Work task
Take every entry below and copy it out word for word.

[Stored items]

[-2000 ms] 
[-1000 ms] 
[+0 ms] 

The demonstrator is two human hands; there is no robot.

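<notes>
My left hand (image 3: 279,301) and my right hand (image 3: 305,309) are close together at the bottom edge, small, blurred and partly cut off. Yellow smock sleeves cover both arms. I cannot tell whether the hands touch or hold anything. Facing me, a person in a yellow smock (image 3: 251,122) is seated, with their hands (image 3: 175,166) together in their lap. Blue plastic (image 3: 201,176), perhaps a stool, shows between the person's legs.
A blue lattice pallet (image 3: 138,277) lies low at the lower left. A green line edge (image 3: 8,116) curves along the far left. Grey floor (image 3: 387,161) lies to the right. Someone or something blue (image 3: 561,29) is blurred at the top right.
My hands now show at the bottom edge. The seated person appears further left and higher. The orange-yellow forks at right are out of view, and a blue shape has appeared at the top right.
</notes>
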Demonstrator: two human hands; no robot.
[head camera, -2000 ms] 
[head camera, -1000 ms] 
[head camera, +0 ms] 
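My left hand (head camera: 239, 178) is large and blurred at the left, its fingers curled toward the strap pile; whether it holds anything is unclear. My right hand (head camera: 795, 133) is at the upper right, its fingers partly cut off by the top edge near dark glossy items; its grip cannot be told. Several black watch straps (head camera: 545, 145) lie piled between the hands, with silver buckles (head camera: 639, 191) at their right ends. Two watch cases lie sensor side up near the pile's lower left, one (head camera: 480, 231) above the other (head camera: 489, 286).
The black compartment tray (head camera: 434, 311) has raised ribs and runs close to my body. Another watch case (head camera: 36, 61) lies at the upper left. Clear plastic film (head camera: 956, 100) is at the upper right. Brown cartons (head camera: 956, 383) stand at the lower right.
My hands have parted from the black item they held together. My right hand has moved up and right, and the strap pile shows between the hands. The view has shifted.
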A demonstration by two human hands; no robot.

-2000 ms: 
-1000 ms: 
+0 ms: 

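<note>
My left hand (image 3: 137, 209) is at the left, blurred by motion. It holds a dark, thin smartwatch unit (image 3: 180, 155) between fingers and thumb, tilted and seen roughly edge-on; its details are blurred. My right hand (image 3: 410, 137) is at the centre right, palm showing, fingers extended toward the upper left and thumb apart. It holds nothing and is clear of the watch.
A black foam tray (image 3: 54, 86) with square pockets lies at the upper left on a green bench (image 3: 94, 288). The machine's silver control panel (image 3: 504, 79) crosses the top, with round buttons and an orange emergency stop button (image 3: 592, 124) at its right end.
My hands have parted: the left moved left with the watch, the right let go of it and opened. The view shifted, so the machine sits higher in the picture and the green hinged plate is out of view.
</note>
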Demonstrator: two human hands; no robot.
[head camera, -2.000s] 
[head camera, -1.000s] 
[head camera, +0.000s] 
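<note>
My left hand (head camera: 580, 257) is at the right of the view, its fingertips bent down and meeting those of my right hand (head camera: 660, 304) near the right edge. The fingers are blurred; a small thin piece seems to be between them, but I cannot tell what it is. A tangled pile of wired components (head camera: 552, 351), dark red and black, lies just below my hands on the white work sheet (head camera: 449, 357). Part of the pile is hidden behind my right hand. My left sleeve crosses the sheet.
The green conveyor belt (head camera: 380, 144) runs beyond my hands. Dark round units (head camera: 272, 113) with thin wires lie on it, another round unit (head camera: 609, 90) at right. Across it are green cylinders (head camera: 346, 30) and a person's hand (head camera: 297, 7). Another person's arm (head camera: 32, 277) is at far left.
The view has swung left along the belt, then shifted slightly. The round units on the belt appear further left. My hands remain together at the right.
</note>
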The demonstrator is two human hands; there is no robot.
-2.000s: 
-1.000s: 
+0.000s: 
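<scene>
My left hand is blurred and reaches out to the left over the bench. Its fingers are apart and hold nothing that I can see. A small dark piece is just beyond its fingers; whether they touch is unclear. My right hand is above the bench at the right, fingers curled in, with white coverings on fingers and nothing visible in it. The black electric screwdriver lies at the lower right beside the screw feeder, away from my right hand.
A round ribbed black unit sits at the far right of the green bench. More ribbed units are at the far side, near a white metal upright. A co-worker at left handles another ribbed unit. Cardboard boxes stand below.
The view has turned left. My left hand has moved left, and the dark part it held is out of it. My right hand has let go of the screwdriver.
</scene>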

Reply
[-2000 ms] 
[-1000 ms] 
[+0 ms] 

The demonstrator is two human hands; there is no robot.

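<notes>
My left hand (image 3: 279,301) and my right hand (image 3: 305,309) are close together at the bottom edge, small, blurred and partly cut off. Yellow smock sleeves cover both arms. I cannot tell whether the hands touch or hold anything. Facing me, a person in a yellow smock (image 3: 251,122) is seated, with their hands (image 3: 175,166) together in their lap. Blue plastic (image 3: 201,176), perhaps a stool, shows between the person's legs.
A blue lattice pallet (image 3: 138,277) lies low at the lower left. A green line edge (image 3: 8,116) curves along the far left. Grey floor (image 3: 387,161) lies to the right. Someone or something blue (image 3: 561,29) is blurred at the top right.
My hands now show at the bottom edge. The seated person appears further left and higher. The orange-yellow forks at right are out of view, and a blue shape has appeared at the top right.
</notes>
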Demonstrator: two human hands; no robot.
[head camera, -2000 ms] 
[head camera, -1000 ms] 
[head camera, +0 ms] 
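My left hand (head camera: 239, 178) is large and blurred at the left, its fingers curled toward the strap pile; whether it holds anything is unclear. My right hand (head camera: 795, 133) is at the upper right, its fingers partly cut off by the top edge near dark glossy items; its grip cannot be told. Several black watch straps (head camera: 545, 145) lie piled between the hands, with silver buckles (head camera: 639, 191) at their right ends. Two watch cases lie sensor side up near the pile's lower left, one (head camera: 480, 231) above the other (head camera: 489, 286).
The black compartment tray (head camera: 434, 311) has raised ribs and runs close to my body. Another watch case (head camera: 36, 61) lies at the upper left. Clear plastic film (head camera: 956, 100) is at the upper right. Brown cartons (head camera: 956, 383) stand at the lower right.
My hands have parted from the black item they held together. My right hand has moved up and right, and the strap pile shows between the hands. The view has shifted.
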A demonstration by two human hands; no robot.

-2000 ms: 
-1000 ms: 
+0 ms: 

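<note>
My left hand (image 3: 137, 209) is at the left, blurred by motion. It holds a dark, thin smartwatch unit (image 3: 180, 155) between fingers and thumb, tilted and seen roughly edge-on; its details are blurred. My right hand (image 3: 410, 137) is at the centre right, palm showing, fingers extended toward the upper left and thumb apart. It holds nothing and is clear of the watch.
A black foam tray (image 3: 54, 86) with square pockets lies at the upper left on a green bench (image 3: 94, 288). The machine's silver control panel (image 3: 504, 79) crosses the top, with round buttons and an orange emergency stop button (image 3: 592, 124) at its right end.
My hands have parted: the left moved left with the watch, the right let go of it and opened. The view shifted, so the machine sits higher in the picture and the green hinged plate is out of view.
</note>
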Demonstrator: two human hands; no robot.
[head camera, -2.000s] 
[head camera, -1.000s] 
[head camera, +0.000s] 
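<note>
My left hand (head camera: 580, 257) is at the right of the view, its fingertips bent down and meeting those of my right hand (head camera: 660, 304) near the right edge. The fingers are blurred; a small thin piece seems to be between them, but I cannot tell what it is. A tangled pile of wired components (head camera: 552, 351), dark red and black, lies just below my hands on the white work sheet (head camera: 449, 357). Part of the pile is hidden behind my right hand. My left sleeve crosses the sheet.
The green conveyor belt (head camera: 380, 144) runs beyond my hands. Dark round units (head camera: 272, 113) with thin wires lie on it, another round unit (head camera: 609, 90) at right. Across it are green cylinders (head camera: 346, 30) and a person's hand (head camera: 297, 7). Another person's arm (head camera: 32, 277) is at far left.
The view has swung left along the belt, then shifted slightly. The round units on the belt appear further left. My hands remain together at the right.
</note>
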The demonstrator is two human hands; there is no robot.
-2.000s: 
-1.000s: 
+0.000s: 
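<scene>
My left hand is blurred and reaches out to the left over the bench. Its fingers are apart and hold nothing that I can see. A small dark piece is just beyond its fingers; whether they touch is unclear. My right hand is above the bench at the right, fingers curled in, with white coverings on fingers and nothing visible in it. The black electric screwdriver lies at the lower right beside the screw feeder, away from my right hand.
A round ribbed black unit sits at the far right of the green bench. More ribbed units are at the far side, near a white metal upright. A co-worker at left handles another ribbed unit. Cardboard boxes stand below.
The view has turned left. My left hand has moved left, and the dark part it held is out of it. My right hand has let go of the screwdriver.
</scene>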

Nothing further is needed to complete this exercise.